Si sente che veramente il ricordo dell’esperienza traumatica fa parte del passato e quindi viene vissuta in modo distaccato. I pazienti in genere riferiscono che, ripensando all’evento, lo vedono come un “ricordo lontano”, non più disturbante o pregnante dal punto di vista emotivo.

Dopo l’EMDR il paziente ricorda l’evento ma il contenuto è totalmente integrato in una prospettiva più adattiva. L’esperienza è usata in modo costruttivo dall’individuo ed è integrata in uno schema cognitivo ed emotivo positivo.
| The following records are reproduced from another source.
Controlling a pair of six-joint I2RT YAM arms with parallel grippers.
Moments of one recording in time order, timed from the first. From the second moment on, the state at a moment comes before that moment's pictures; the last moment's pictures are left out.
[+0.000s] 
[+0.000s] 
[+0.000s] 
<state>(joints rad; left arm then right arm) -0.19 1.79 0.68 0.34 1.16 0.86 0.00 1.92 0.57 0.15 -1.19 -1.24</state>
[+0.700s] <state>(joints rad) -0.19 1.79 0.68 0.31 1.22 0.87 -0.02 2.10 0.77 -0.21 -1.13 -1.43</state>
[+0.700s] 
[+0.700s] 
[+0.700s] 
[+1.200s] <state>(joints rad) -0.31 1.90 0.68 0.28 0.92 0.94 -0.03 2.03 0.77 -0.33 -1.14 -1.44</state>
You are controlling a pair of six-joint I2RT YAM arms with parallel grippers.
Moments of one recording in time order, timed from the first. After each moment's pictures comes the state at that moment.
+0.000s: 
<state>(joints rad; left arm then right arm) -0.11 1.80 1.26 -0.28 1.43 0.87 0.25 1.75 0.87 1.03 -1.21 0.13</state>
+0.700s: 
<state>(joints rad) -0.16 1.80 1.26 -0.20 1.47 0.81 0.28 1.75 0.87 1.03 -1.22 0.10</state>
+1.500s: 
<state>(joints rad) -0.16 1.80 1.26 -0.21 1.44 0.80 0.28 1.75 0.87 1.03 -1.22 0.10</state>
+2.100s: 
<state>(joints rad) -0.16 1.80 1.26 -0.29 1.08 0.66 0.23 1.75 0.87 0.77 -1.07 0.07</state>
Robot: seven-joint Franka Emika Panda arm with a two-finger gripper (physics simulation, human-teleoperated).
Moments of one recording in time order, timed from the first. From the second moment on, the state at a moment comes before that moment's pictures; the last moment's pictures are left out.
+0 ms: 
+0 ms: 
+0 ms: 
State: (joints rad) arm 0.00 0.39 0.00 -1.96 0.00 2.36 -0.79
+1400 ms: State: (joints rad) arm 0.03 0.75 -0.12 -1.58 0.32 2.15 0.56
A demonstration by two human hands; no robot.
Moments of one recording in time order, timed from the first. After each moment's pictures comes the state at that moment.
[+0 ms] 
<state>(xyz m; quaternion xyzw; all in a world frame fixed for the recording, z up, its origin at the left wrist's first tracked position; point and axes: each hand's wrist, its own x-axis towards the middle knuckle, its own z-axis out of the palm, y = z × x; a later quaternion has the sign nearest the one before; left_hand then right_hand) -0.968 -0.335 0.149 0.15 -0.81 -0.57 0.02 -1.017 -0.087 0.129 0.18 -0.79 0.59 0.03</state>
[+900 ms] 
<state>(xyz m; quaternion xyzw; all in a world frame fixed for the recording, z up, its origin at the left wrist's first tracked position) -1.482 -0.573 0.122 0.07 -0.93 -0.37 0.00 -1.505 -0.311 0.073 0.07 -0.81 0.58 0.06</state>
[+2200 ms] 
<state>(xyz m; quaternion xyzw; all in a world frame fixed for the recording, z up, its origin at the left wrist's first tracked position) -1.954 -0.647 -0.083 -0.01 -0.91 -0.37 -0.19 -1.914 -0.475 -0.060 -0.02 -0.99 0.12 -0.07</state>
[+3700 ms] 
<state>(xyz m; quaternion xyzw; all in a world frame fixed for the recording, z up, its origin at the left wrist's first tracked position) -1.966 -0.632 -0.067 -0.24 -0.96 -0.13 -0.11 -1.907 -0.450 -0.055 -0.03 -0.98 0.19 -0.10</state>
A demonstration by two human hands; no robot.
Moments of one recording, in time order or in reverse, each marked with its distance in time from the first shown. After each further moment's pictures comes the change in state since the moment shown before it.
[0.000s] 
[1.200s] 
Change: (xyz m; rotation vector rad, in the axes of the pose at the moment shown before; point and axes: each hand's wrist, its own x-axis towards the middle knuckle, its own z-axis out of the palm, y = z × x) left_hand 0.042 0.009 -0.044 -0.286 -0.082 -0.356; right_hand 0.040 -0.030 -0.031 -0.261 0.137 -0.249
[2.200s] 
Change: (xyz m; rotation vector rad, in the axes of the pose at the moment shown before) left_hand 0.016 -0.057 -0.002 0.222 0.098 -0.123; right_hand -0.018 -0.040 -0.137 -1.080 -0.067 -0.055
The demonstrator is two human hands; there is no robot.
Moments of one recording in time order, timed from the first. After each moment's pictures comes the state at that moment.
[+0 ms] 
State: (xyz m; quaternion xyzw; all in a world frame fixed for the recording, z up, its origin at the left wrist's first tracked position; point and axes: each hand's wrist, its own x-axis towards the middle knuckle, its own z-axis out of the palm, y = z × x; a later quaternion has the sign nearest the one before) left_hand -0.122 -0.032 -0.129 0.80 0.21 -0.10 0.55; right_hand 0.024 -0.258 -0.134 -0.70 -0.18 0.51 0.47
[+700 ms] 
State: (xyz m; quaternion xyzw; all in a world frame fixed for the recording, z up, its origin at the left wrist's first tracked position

Cioè il paziente realizza le connessioni di associazioni appropriate, quello che è utile è appreso ed immagazzinato con l’emozione corrispondente ed è disponibile per l’uso futuro. (Fonte: www.EMDR.it)

“lo spazio-tempo in cui la curiosità e la motivazione sono la lente con cui guardare a sé e alla vita: il desiderio di arricchimento personale, in tutti gli ambiti della vita, in cui anche l’errore è occasione di crescita”.

È un percorso per chi sente di vivere una vita più o meno in linea con le sue aspirazioni e i suoi pensieri, ma desidera conoscersi meglio, approfondire alcuni aspetti di sé e accettarsi nella sua unicità.

Attraverso un percorso tagliato su misura della persona, viene favorito un atteggiamento esplorativo e curioso verso se stessi con un ascolto attivo da parte dello psicologo e una relazione collaborativa; in particolare, si favorisce il proprio senso di autostima, autodeterminazione ed autoefficacia promuovendo uno sguardo di accettazione verso di sé, a ciò che di sé si percepisce come errato o non soddisfacente, e contemporaneamente verso ciò che è una risorsa e una competenza. Si impara ad avere uno sguardo “più aperto”, comprendere più profondamente risorse inascoltate, allargare i propri orizzonti, esplorare le alternative, ristrutturare le credenze “errate”, pianificare i propri obiettivi e le proprie azioni e agire nella quotidianità sperimentando i cambiamenti.

Poiché, anche se sembra paradossale, solo attraverso l’accettazione si può migliorare.